Look over the lines below. Report each one that includes the string "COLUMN".
=== Section Start ===
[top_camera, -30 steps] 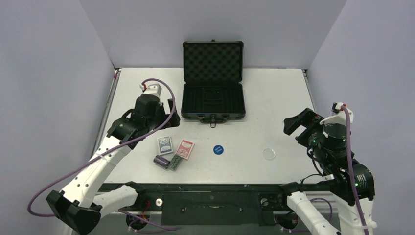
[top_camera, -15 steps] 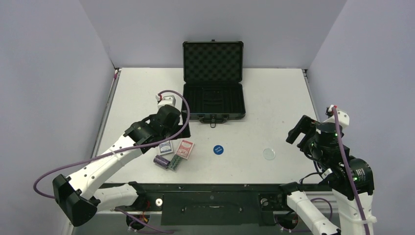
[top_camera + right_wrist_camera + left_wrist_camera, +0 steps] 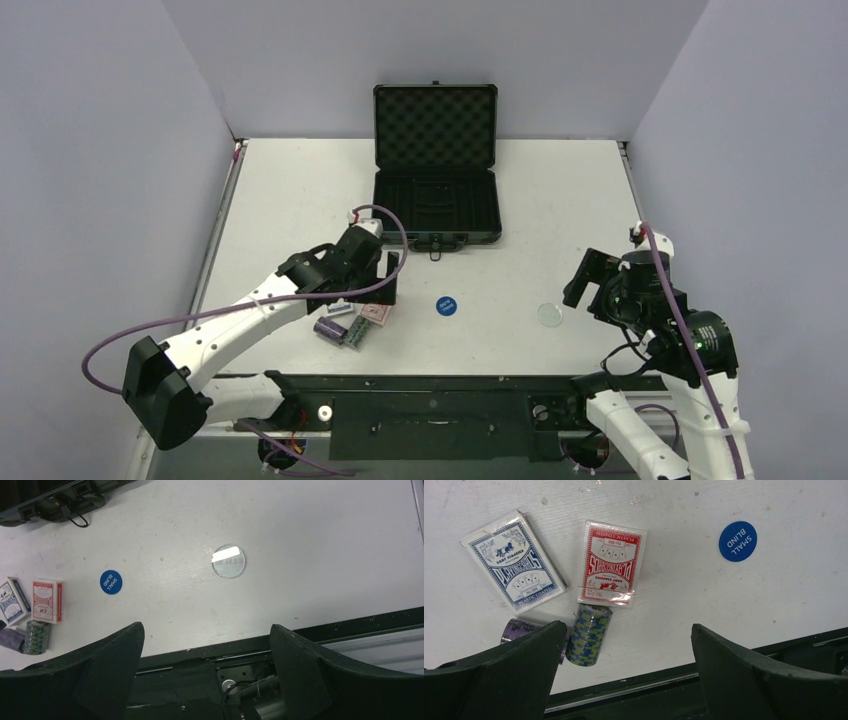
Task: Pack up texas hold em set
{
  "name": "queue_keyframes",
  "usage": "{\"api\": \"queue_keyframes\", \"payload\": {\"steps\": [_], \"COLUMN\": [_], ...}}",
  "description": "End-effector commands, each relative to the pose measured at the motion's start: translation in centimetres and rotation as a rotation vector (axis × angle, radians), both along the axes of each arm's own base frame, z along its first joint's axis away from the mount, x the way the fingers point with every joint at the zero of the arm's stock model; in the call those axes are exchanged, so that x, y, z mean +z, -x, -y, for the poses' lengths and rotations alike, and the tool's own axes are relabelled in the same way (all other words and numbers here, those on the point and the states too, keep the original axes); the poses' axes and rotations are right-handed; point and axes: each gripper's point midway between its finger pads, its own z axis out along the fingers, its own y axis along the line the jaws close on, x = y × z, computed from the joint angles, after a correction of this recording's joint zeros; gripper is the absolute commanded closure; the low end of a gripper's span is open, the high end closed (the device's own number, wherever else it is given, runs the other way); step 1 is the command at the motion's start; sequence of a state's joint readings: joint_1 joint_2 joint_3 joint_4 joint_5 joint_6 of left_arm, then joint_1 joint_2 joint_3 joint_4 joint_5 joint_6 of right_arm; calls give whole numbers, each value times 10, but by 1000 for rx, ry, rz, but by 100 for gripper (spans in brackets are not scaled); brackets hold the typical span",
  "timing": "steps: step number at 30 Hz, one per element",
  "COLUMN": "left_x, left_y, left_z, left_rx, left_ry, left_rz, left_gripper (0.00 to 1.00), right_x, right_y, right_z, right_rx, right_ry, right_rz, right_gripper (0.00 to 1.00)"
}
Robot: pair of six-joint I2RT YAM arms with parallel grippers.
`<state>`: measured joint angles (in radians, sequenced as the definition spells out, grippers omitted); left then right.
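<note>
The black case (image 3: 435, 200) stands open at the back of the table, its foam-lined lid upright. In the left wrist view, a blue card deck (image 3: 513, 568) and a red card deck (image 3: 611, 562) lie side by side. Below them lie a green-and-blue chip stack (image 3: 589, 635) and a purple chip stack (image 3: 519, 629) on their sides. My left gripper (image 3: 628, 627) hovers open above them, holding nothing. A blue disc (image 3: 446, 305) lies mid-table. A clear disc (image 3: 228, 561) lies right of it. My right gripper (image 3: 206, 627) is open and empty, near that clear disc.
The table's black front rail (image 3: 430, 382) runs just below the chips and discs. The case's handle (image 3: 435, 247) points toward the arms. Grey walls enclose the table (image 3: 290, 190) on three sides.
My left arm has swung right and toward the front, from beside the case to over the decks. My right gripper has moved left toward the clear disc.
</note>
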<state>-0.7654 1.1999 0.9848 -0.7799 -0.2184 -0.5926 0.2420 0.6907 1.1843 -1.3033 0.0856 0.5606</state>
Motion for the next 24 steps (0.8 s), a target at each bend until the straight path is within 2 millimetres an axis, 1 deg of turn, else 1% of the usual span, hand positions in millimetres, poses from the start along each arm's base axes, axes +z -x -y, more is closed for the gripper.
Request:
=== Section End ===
Task answer:
  "usage": "{\"api\": \"queue_keyframes\", \"payload\": {\"steps\": [_], \"COLUMN\": [_], ...}}",
  "COLUMN": "left_x, left_y, left_z, left_rx, left_ry, left_rz, left_gripper (0.00 to 1.00), right_x, right_y, right_z, right_rx, right_ry, right_rz, right_gripper (0.00 to 1.00)"

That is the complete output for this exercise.